QUEBEC'S business leaders, at the forefront of rising national pride in the French-speaking province, have warned that a separate Quebec is a dangerous economic proposition. But at the same time they called for significant changes in the Canadian federal system. A poll released last week had 64 percent of business leaders in favor of a united Canada. An equal number said independence would have a negative economic impact in the first five years of a sovereign Quebec.

``Our members are saying we still want to keep Canada,'' says Ghislain Dufour, president of the Conseil du Patronat, a group of the top 400 business leaders in the province. ``The business milieu is still prepared to collaborate in rebuilding Canada.''

But their support comes with a rider: even pro-Canada advocates say there must be changes, what they call ``renewed federalism,'' which means more powers for Quebec, fewer for the central government in Ottawa. And one-third of the top business leaders said they wanted outright independence for Quebec, coupled with economic association with the rest of Canada.

``Dream Merchants,'' was Prime Minister Brian Mulroney's characterization of business and political leaders in favor of independence. He made those remarks in a speech earlier this month to the Quebec Chamber of Commerce. He received only polite applause.

During the 1980 referendum on Quebec independence, business leaders in Quebec fought for the `yes' side - pro-Canada - which won 60 to 40. Now many corporate executives in Quebec are among those calling for the Canadian province to be a sovereign country, or at the very least become almost independent within a reworked Canada. That is called ``sovereignty association'' or, lately, ``internal sovereignty,'' both seeming contradictions that English Canada has said in recent polls it will reject.

Many young Quebec business people, though, don't care what English Canada thinks.

``I think Quebec should just leave,'' says Philippe Cote, a young advertising executive with a United States agency's Montreal office. ``We have proven we can handle our own affairs; look at our successful companies, such as Bombardier [a maker of snowmobiles, New York subway cars, and executive jets]. I want to be in on the beginning of a new country, my own country.''

That attitude reflects the thinking of young Quebeckers. A poll last month in the French-language magazine, Actualite, showed 64 percent of Quebeckers favored some form of independence. And that includes the 20 percent of residents who are not French-speakers.

MONEY talked in the last big debate on a separate Quebec in 1980. Now studies and statistics are again being trotted out to prove points for both sides.

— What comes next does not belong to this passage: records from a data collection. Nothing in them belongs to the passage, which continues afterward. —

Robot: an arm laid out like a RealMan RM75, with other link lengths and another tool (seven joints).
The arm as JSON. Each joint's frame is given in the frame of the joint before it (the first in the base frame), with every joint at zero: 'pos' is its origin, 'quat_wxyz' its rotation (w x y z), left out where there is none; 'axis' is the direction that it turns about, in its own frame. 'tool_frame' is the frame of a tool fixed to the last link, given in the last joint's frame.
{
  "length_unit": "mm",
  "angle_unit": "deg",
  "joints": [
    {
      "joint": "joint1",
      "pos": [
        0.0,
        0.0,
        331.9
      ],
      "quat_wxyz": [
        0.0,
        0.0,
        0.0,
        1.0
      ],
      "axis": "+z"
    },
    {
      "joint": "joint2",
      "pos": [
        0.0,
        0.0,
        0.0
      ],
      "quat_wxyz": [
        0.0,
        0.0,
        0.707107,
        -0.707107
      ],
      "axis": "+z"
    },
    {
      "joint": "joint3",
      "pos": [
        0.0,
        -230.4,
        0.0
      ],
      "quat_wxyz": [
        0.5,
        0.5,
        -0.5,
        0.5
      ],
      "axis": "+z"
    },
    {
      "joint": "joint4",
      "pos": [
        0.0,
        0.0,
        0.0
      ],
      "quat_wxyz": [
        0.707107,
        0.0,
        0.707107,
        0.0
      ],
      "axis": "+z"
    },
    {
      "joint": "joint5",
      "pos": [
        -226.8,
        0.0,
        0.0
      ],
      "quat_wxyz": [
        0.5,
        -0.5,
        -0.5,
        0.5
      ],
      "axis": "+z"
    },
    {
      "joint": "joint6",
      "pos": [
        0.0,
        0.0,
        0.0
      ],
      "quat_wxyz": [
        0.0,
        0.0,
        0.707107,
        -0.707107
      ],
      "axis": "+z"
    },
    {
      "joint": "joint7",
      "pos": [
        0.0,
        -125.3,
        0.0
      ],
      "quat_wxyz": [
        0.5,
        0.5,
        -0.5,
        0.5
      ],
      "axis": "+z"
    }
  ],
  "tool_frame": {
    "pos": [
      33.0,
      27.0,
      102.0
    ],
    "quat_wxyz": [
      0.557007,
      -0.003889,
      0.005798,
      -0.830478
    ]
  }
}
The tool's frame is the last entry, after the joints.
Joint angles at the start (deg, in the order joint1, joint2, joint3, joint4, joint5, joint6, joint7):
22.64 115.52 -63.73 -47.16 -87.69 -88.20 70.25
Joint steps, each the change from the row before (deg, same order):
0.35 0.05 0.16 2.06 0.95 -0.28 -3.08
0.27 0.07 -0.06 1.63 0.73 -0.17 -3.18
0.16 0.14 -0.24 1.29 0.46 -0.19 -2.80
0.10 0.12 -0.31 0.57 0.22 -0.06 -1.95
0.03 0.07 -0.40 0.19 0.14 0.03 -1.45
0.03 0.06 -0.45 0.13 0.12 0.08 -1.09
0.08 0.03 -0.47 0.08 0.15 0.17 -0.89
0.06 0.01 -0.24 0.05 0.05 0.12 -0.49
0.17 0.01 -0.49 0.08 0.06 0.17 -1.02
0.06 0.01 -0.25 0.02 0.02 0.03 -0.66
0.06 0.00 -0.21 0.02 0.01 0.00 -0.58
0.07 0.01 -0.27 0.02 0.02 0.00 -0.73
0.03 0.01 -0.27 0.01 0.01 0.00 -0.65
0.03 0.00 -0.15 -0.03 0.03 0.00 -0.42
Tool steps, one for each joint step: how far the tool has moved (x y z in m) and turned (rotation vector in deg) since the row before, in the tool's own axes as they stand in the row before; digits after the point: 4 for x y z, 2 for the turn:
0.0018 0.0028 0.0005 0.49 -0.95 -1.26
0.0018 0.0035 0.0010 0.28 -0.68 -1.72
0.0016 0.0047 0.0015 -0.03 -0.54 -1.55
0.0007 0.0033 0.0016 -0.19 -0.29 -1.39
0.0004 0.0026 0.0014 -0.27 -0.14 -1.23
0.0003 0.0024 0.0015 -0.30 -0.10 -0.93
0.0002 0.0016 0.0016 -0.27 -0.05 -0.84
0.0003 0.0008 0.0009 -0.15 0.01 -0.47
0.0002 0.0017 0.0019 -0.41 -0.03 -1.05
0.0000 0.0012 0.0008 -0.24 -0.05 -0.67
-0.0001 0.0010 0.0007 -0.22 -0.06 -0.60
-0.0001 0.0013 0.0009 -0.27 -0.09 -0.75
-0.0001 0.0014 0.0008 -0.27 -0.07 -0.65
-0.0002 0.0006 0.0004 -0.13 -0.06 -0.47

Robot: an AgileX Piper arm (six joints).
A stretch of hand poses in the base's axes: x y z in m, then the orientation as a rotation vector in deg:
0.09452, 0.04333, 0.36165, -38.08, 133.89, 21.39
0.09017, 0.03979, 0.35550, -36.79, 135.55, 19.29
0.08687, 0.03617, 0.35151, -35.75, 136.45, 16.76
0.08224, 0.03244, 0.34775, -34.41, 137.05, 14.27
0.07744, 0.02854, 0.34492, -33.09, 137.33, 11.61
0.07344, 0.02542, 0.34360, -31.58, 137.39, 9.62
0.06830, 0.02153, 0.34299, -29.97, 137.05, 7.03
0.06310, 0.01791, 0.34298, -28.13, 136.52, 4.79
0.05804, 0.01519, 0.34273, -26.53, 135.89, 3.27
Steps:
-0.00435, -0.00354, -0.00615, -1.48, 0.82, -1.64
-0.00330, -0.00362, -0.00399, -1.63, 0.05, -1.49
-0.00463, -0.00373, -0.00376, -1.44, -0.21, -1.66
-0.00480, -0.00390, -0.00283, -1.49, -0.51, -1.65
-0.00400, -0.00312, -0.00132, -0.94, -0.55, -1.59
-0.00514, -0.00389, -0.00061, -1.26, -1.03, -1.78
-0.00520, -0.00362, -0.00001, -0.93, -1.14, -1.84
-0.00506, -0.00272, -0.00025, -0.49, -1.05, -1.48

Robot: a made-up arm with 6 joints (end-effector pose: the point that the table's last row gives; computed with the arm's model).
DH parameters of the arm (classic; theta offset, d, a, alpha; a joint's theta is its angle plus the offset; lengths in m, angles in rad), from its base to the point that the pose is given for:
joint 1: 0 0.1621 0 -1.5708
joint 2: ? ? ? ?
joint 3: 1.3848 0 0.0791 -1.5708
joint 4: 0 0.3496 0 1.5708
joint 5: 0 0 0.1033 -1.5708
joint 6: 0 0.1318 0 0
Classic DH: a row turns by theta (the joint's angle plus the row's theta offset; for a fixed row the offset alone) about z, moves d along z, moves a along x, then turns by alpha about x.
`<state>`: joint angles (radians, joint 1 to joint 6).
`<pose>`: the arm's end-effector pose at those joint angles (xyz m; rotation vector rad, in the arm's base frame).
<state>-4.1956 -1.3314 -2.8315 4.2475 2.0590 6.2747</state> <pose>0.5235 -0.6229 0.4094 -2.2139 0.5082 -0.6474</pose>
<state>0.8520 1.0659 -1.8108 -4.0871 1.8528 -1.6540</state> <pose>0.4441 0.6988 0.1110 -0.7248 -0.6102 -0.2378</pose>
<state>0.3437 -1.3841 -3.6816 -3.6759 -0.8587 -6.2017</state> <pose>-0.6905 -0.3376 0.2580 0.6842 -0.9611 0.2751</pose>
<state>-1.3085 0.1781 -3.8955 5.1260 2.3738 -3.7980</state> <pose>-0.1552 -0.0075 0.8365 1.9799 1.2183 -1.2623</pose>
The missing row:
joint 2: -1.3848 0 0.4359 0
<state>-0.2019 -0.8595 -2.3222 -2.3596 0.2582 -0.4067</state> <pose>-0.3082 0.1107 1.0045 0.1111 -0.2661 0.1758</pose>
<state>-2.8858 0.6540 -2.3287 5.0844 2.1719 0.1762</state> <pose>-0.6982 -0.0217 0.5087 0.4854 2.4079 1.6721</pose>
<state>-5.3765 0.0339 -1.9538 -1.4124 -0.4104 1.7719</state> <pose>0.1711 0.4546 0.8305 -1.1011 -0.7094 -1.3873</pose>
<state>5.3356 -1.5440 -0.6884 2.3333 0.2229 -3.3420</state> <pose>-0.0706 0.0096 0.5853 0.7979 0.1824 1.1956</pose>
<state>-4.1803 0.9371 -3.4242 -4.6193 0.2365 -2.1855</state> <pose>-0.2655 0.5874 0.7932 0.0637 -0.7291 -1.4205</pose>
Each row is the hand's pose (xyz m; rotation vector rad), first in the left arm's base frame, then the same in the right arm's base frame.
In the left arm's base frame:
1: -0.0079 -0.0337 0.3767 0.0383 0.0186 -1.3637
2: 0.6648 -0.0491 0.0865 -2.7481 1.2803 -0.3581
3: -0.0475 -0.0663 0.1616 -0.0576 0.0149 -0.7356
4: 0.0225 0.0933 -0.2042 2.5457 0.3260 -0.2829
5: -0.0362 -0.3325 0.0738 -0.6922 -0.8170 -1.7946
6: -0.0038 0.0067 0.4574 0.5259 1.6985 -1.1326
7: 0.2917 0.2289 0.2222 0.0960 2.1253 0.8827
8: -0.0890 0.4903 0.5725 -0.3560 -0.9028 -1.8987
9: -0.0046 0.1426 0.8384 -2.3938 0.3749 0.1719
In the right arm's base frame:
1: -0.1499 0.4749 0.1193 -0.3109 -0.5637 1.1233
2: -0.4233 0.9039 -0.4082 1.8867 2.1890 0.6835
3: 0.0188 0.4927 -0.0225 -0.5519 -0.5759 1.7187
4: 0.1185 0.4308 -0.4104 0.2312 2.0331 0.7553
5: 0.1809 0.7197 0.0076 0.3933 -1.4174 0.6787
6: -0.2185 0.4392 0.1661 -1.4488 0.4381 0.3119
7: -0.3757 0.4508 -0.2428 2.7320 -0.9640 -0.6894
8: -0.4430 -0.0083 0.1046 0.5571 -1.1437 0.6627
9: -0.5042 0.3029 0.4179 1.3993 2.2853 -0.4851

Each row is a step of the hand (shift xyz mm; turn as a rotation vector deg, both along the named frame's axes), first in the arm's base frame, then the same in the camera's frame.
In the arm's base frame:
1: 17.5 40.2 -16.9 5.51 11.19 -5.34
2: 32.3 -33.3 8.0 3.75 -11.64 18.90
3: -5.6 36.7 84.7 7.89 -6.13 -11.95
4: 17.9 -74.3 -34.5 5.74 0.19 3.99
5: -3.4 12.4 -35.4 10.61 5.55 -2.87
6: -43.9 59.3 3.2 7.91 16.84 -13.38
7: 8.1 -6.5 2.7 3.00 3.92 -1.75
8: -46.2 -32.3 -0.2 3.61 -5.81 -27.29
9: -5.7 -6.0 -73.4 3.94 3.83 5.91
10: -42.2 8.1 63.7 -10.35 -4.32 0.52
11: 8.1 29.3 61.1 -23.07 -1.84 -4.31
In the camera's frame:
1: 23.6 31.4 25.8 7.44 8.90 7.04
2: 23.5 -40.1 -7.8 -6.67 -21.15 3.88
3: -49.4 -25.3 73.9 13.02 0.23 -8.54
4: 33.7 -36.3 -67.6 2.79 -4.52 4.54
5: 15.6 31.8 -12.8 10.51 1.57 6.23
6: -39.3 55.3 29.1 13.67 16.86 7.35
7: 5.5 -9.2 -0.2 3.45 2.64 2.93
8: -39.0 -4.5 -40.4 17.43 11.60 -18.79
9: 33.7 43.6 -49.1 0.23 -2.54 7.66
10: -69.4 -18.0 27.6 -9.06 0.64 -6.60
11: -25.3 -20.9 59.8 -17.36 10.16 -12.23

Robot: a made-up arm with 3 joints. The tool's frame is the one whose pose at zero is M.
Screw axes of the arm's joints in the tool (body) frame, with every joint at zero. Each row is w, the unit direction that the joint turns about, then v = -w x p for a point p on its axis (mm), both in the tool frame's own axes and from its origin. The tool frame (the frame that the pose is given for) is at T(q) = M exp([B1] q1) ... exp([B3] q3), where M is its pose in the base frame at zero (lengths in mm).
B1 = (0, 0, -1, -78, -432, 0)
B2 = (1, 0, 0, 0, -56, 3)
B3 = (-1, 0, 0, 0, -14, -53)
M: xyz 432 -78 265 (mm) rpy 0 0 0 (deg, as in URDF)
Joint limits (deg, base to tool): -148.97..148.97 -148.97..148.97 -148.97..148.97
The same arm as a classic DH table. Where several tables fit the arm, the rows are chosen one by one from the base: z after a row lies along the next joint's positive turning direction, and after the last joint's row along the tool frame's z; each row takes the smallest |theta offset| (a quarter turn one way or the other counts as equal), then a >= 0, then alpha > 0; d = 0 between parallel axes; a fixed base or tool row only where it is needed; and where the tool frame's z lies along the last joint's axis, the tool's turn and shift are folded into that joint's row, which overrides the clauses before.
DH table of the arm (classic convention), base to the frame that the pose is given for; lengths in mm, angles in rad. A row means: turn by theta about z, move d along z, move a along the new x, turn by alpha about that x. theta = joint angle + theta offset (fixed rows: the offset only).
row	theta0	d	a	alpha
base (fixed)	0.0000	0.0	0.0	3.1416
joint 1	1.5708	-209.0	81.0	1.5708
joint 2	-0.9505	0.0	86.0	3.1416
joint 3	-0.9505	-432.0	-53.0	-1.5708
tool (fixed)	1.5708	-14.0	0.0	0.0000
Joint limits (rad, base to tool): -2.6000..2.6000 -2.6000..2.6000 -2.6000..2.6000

The latest set of numbers shows Quebec is an economic winner in the Canadian money shuffle from the have provinces to the have-nots. The French-speaking province gets about $2 billion (Canadian; US$1.7 billion) more in benefits from the federal government than it pays in taxes, according to the Fraser Institute, a British Columbia think tank.

In his Quebec City speech, Mr. Mulroney asked why the taxpayers of British Columbia, Alberta, or Ontario would agree to keep transferring billions of dollars a year in equalization payments to a Quebec which would no longer share the responsibilities of the other provinces.

The simple answer appears to be that those dedicated to independence don't care. While $2 billion is a big number, it comes to only $304 for each of Quebec's 6.7 million people; more than spare change, but maybe not enough to tip the balance in favor of a united Canada.

``We have a good life here in Quebec,'' Mr. Cote says at an expensive restaurant on Rue St. Denis in Montreal, a place with an atmosphere as French as that of Paris. ``I think we could accept independence if it meant a slightly lower standard of living, but not if a meant a depression.''

One reality of an independent Quebec would be debt. The study by the Fraser Institute estimates a sovereign Quebec would have a total debt of C$100 billion, about a quarter of the Canadian total.

But Jacques Parizeau, the economist leader of the separatist Parti Qu'eb'ecois, says all the numbers show Quebec receives little or no benefit from remaining in Canada. He predicts a sovereign Quebec would be a business success. ``Small countries can live very well indeed within large markets,'' he says.